In NAGLREP Media, Podcasts

The National Association of Gay and Lesbian Real Estate Professionals (NAGLREP) is preparing for its second annual LGBT Housing Policy Summit in April.  And if you needed a reminder as to its importance, we have to look no further than the recent World Economic Forum in Davos, Switzerland.

While there was obviously great fanfare and attention paid to President Trump’s appearance, there was other news that came out of the four-day event including a sobering report by GLAAD.

GLADD, which has worked to improve the lives of the LGBT community for the last 30 years, issued its fourth annual Accelerating Acceptance Report at Davos that shared some sobering statistics:

• Only 49% of the 2,100 adults surveyed identified themselves as LGBT “allies,” down from 53% in 2016.
• 55% of LGBTs who participated in the survey said they experienced discrimination last year compared to 44% in 2016.
• A Harris Poll commissioned for the report found that 31% were very or somewhat uncomfortable seeing a same-sex couple hold hands, up from 29% the previous year.

Williams Institute Focused on Texas

The cultural and political winds towards the LGBT community have obviously shifted and these findings should be a cause of concern to business leaders.

All of us in real estate and the business community should pay close attention to a series of academic papers issued last year by the Williams Institute at UCLA School of Law, including one that recently focused on the economic impact of Texas’ largely anti-LGBT stance.

Despite there being more than 930,000 LGBT adults/youth in Texas, “statewide laws in Texas offer no protections from discrimination based on sexual orientation or gender identity in areas such as employment, housing, and public accommodations.” The Institute found that the culture of statewide discrimination had a profound economic impact because of higher rates of LGBTs mental health issues along with concerns for workplace recruitment, retention and productivity.

Impact on Real Estate Sales

The real estate industry also needs to be aware that the changing tides of acceptance could have a negative impact on our business.

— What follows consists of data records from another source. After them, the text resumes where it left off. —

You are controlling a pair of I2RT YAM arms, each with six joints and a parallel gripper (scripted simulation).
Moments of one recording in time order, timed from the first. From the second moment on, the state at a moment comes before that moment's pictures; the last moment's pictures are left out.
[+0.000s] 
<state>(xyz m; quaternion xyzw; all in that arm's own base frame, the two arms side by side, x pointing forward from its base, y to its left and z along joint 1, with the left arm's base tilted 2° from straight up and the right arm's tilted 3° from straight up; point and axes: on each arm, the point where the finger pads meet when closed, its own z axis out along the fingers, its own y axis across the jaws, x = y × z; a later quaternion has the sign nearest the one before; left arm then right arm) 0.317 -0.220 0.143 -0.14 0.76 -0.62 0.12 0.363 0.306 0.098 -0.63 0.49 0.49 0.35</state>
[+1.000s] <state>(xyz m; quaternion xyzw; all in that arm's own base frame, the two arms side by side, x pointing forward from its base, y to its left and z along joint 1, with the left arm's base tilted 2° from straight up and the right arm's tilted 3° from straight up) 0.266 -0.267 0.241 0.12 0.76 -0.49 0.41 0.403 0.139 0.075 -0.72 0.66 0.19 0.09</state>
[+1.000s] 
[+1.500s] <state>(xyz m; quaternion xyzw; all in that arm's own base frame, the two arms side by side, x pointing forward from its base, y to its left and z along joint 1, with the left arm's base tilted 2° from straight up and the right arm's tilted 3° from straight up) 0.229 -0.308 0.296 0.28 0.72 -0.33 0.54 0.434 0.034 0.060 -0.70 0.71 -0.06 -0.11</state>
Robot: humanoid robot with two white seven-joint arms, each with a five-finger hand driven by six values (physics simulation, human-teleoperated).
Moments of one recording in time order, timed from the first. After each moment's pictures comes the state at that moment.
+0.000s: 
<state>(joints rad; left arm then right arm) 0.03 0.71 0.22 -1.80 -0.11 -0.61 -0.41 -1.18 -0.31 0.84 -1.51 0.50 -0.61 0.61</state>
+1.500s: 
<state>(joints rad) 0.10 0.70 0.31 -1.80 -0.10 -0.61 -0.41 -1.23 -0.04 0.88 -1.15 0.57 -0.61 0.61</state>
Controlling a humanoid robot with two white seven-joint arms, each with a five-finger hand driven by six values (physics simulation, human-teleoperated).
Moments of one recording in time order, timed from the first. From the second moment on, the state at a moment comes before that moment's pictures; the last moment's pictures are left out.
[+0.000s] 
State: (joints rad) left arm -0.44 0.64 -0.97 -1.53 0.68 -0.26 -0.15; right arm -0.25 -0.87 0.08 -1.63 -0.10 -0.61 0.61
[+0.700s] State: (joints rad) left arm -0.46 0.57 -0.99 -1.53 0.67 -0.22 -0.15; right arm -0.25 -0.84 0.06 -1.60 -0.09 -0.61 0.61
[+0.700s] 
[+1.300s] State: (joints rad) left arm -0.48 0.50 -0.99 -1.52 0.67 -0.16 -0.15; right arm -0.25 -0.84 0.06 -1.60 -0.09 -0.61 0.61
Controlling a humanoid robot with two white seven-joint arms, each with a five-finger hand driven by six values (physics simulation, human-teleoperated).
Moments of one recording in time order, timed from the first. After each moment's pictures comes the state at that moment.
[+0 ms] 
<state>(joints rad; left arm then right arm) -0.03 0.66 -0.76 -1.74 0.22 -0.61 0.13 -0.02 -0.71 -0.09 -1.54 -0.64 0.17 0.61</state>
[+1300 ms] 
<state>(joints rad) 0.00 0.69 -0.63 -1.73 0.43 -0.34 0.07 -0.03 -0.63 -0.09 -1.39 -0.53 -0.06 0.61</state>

The National Association of Gay and Lesbian Real Estate Professionals (NAGLREP), which has nearly 2,000 members, found in the 2017 LGBT Real Estate Report that nearly 50% of surveyed members reported that of their LGBT clients will be move-up buyers over downsizers by an almost three-to-one margin in the near future.

And, don’t forget, the LGBT community has almost $1 trillion in annual buying power, which is more than the Asian-American population, according to Witeck Communications.

Tim Garvey, a self-described entrepreneur and Broker Associate with Century 21 Commonwealth, has had a front row seat to the emergence of the LGBT community in the real estate industry.

“The confidence we were gaining has had significant impact on the real estate market,” he told me. “Traditionally, LGBTs are known for gentrification efforts – identifying and moving into urban neighborhoods that ‘had potential’ followed by considerable spending of time, money and energy upgrading  homes, apartments and lofts.  Soon restaurants, shopping and other amenities emerge and these areas then begin to thrive.   Boston’s South End is an example and there are many others around the country.  Lately, since Marriage Equality, it is becoming more commonplace for same-sex couples, many with children, to meld into the suburbs thus increasing the buyer pool.

Census data shows  that LGBT household income is slightly higher ($115,000 household income) so this sector of the population should be marketed to by real estate firms.  Traditionally LGBT couples have not had children, so their disposable income is higher.  Therefore we tend to spend in our neighborhoods on restaurants and entertainment and higher-end homes and second homes are within reach. But without continued acceptance, LGBTs might become more conservative in their housing decisions and choose to remain in existing supportive communities and not consider emerging opportunities.”

Acceptance is Focus

I think Tim would agree that the key word he used was “acceptance.” And full acceptance cannot happen until the Federal Government fully eradicates discrimination based on sexual orientation and gender identity in employment, federal funding, education, credit, jury service and housing.

NAGLREP will return to Washington D.C. on April 17-18 for the second annual LGBT Housing Policy Summit at the Human Rights Campaign’s (HRC) Equality Center and continue to work towards a fully inclusive society. We will be joined by leaders from the National Association of Realtors®,, HRC, SAGE, Freddie Mac and the Congressional LGBT Equality Caucus, along with many others, to lead thought-provoking sessions on a variety of LGBT housing issues along with a visit to Capitol Hill to meet with elected officials.

The sobering findings from GLADD and the Williams Institute will be top of mind as we work to showcase the economic benefits of fully embracing the LGBT community.